Moreover, the calculation of the annual contribution is not comprehensible.

A remedy for the lack of reasoning by means of the decision of the Bundesanstalt für Finanzdienstleistungsaufsicht (Federal Financial Supervisory Authority) is excluded on legal and factual grounds.

4.

Fourth plea in law, alleging an infringement of the fundamental right to effective judicial protection (Article 47(1) of the Charter) for lack of verifiability of the contested order

The lack of a statement of reasons for the contested decision makes judicial review considerably more difficult. In that regard, the applicant submits that it is practically impossible for it to set out in detail the pleas in law and to challenge the grounds on which the contested decision was adopted.

In particular, the defendant infringed the principle of audi alteram partem, according to which the parties must be able to exchange arguments on both the factual and legal circumstances which are decisive for the outcome of the proceedings.

5.

Fifth plea in law, alleging that the application of the IPS (Institutional Protection Scheme) indicator of Commission Delegate Regulation (EU) 2015/63 (1) infringes higher-ranking law

The Commission had no discretion when adopting Delegated Regulation (EU) 2015/63 as a delegated act within the meaning of Article 290 TFEU, which would result in limited judicial review.
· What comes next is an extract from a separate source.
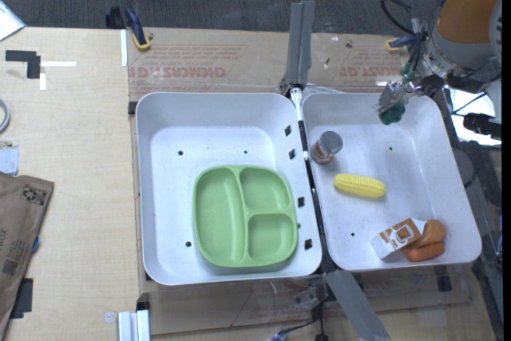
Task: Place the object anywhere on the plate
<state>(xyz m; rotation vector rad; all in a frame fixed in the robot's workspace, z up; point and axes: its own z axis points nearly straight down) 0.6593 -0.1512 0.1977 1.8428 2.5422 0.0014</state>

The same applies to the application of Delegated Regulation (EU) 2015/63 by the defendant.

In the application of the IPS indicator, the importance of the applicant’s membership of an institution-related guarantee scheme as an important criterion for the determination of contributions was well known, in particular the classification into three classes and the placing of the applicant in the class for the highest risk profile was erroneous in law.

Pursuant to the second sentence of Article 6(5) of Delegated Regulation (EU) 2015/63, the defendant should also have taken into account the probability of the relevant institution being wound up and thus of the Single Settlement Fund being used when setting the contributions.
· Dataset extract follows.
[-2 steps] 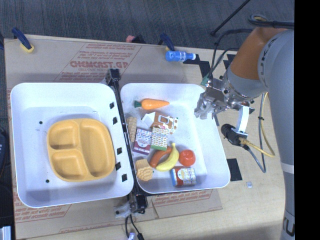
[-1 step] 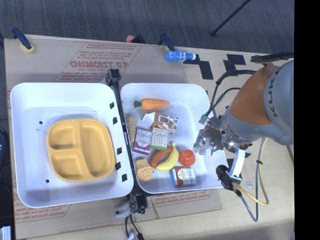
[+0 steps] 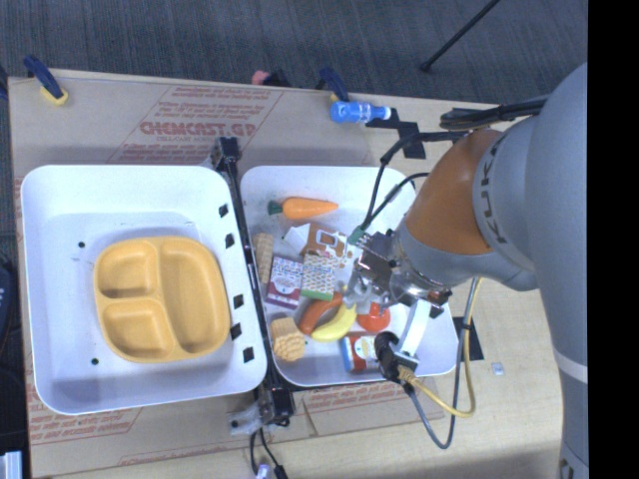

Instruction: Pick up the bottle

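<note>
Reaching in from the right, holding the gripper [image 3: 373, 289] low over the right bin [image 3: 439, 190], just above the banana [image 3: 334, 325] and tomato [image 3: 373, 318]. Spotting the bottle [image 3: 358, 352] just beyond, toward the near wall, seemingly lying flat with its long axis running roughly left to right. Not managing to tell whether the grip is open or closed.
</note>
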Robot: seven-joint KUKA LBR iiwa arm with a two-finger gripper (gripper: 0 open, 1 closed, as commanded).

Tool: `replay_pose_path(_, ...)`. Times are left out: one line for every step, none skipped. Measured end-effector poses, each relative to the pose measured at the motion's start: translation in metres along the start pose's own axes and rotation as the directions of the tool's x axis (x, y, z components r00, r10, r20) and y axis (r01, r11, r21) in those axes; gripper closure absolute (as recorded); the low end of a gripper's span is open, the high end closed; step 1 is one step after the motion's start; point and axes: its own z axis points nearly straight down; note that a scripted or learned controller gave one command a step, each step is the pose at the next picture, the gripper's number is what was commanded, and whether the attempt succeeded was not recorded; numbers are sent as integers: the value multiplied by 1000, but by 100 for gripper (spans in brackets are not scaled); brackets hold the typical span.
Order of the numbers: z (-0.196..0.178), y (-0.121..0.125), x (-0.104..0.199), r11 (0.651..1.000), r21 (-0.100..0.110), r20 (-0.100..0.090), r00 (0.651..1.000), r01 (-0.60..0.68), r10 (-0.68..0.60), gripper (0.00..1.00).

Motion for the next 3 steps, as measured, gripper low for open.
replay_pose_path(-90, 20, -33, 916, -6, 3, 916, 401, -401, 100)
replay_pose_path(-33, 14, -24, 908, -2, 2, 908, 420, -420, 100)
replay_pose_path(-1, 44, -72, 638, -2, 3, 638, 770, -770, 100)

The defendant also disregarded the principle of proportionality when classifying the classes and allocating the adjustment factor for the IPS indicator.

6.

Sixth plea in law, alleging that the application of the risk adjustment multiplier of Delegated Regulation (EU) 2015/63 infringes higher-ranking law

The application by the defendant of the risk adjustment multiplier to be determined in accordance with step 6 in Annex I and Article 9(3) of Delegate Regulation (EU) 2015/63 infringes the principle of orientation towards the risk profile.
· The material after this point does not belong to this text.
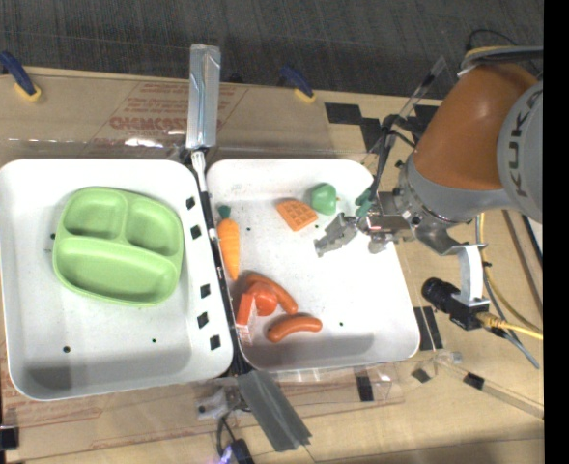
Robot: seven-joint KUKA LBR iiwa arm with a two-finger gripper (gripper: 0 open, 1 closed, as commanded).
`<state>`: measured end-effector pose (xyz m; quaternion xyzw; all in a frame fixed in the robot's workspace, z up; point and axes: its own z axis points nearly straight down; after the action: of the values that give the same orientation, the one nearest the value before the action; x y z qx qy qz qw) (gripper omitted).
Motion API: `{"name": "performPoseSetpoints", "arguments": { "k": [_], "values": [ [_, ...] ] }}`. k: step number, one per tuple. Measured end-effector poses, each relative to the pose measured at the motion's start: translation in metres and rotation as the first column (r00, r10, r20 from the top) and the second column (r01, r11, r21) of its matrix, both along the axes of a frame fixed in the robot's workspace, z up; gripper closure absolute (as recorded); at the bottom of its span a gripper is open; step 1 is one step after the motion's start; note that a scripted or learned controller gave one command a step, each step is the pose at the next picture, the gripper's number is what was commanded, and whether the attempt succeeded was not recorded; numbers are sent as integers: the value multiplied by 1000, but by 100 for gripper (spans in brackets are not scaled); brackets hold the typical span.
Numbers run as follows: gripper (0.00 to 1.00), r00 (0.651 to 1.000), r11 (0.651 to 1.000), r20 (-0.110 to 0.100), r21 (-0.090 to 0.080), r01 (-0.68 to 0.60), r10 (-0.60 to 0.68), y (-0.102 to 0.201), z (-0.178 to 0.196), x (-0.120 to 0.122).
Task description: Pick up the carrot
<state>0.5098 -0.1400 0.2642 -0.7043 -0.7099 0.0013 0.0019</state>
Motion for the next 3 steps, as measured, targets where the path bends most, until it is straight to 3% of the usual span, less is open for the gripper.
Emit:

The setting of the risk adjustment multiplier at a value of 1,388146345995 and 1,384564814222 respectively also constitutes an infringement of the applicant’s entrepreneurial freedom enshrined in Article 16 of the Charter.

7.

Seventh plea in law (in the alternative), alleging that the second sentence of Article 7(4) of Delegated Regulation (EU) 2015/63 infringes higher-ranking law

The second sentence of Article 7(4) of Delegated Regulation (EU) 2015/63 is unlawful because the adjustment of the IPS indicator by the risk indicator ‘trading activities, off-balance-sheet risks, derivatives, complexity and run-off’ pursuant to the second sentence of Article 7(4) of Delegated Regulation (EU) 2015/63 does not comply with the requirements laid down in Article 113(7) of Regulation (EU) No. 575/2013 of the European Parliament and of the Council (2) and thus leads to unjustified unequal treatment between different institutions which are members of an institutional protection scheme.

The second sentence of Article 7(4) of Delegated Regulation (EU) 2015/63 also infringes the principle of proportionality because of the multiple consideration of the sub-risk indicators referred to in the first sentence of Article 7(4)(a) of that delegated regulation.


(1)  Commission Delegated Regulation (EU) 2015/63 of 21 October 2014 supplementing Directive 2014/59/EU of the European Parliament and of the Council with regard to ex ante contributions to resolution financing arrangements (OJ 2015 L 11, p. 44).

(2)  Regulation (EU) No 575/2013 of the European Parliament and of the Council of 26 June 2013 on prudential requirements for credit institutions and investment firms and amending Regulation (EU) No 648/2012 (OJ 2013 L 176, p. 1).